| HN Mirror

Y	Hacker News new \| ask \| show \| jobs

by vorg 4050 days ago

> The only acceptable solution is to remove the restriction of using only four byte per sequence which would allow to encode these easily keeping all the advantages of UTF-8

I agree. Extending UTF-8 with surrogates like this is intended to be temporary, only used until the pre-2003 2.1 billion codepoint limit for UTF-8 and UTF-32 is reinstated by the Unicode Consortium. Then any software using UTF-88 can easily swap the encoding to the 1 to 6-byte sequences in "reinstated" UTF-8. This surrogation scheme is actually intended for UTF-16 to use as a second-tier surrogate scheme so it can encode the same number of codepoints as UTF-8 and UTF-32. I wrote all this under "Rationale" at the bottom of the linked page, did you read that far?

Hopefully, though, UTF-16 will be on its way out when pre-2003 UTF-8 and UTF-32 are reinstated so this surrogation scheme wouldn't even see much use there.

1 comments

jekub 4050 days ago

But "temporary" is a thing who exists only in theory. In practice its always never or (almost) forever. As soon as a few applications start using this "new" form of UTF-8, some of them may have to keep supporting it forever.
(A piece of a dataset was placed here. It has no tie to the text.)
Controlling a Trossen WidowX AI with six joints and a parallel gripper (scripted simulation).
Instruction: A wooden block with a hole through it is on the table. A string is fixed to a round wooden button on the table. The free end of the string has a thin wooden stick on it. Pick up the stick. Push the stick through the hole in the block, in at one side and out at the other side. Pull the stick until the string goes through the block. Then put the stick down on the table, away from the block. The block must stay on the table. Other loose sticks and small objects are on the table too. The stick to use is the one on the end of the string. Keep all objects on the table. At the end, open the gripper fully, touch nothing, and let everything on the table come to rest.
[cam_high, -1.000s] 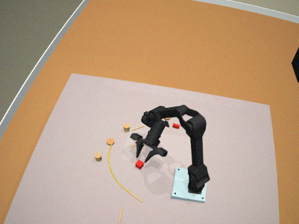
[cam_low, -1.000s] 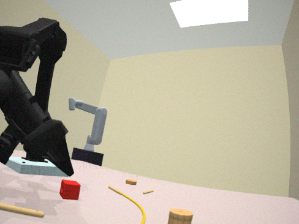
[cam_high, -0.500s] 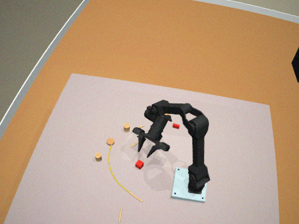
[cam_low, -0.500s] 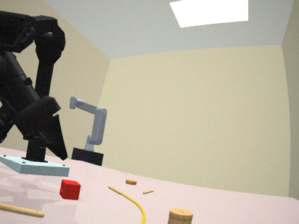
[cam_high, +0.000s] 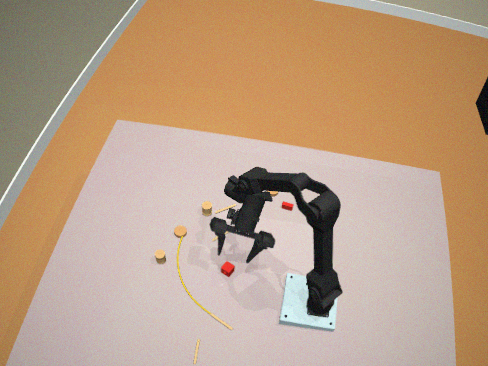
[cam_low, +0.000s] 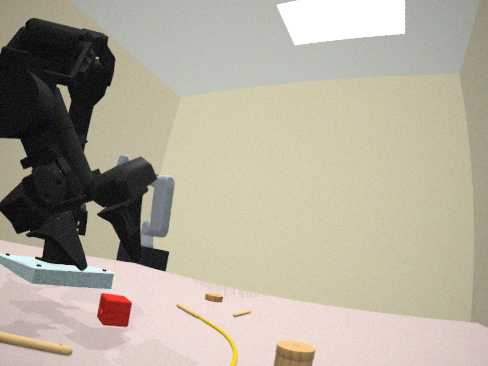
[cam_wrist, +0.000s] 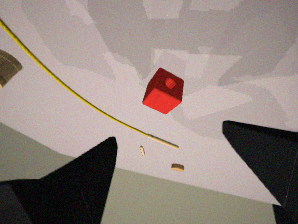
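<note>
Now: the red block 1 cm ahead of my gripper tip, 1 cm to the left of it and 5 cm below it. The rest, counted from my gripper tip: round button 18 cm ahead, 10 cm to the right, 6 cm below.
</note>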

Why not directly going for the pre-2003 UTF-8 encoding ? It would even put a bit of pressure for restoring them and would show that this is the good way. It is also the only way I think to convince people to start implementing it.

vorg 4050 days ago

> As soon as a few applications start using this "new" form of UTF-8, some of them may have to keep supporting it forever

Not if it's used through a 3rd-party library such as the Go-implementation of UTF-88 I've provided.

> Why not directly going for the pre-2003 UTF-8 encoding ? It would even put a bit of pressure for restoring them

Because it's not a valid encoding under the current scheme, whereas using surrogates with UTF-8 is, using as it does the 2 private use planes to implement the surrogates. The goal is for restoration by the Unicode Consortium, but based on their public utterances it's not going to happen easily or quickly, and in the meantime we need an encoding that's valid under the current scheme because it may need to be used for 10 or 20 years. Of course I could have used UTF-16 with a doubly-directed surrogate system but that would be even more error-prone, and I expect whatever 2nd-level surrogate system is eventually provided with UTF-16 will be legally available with UTF-8 and UTF-16 anyway.

UTF-88 is an attempt to showcase both a surrogation scheme implementable in current UTF-16 and the fact that UTF-8 is the best encoding.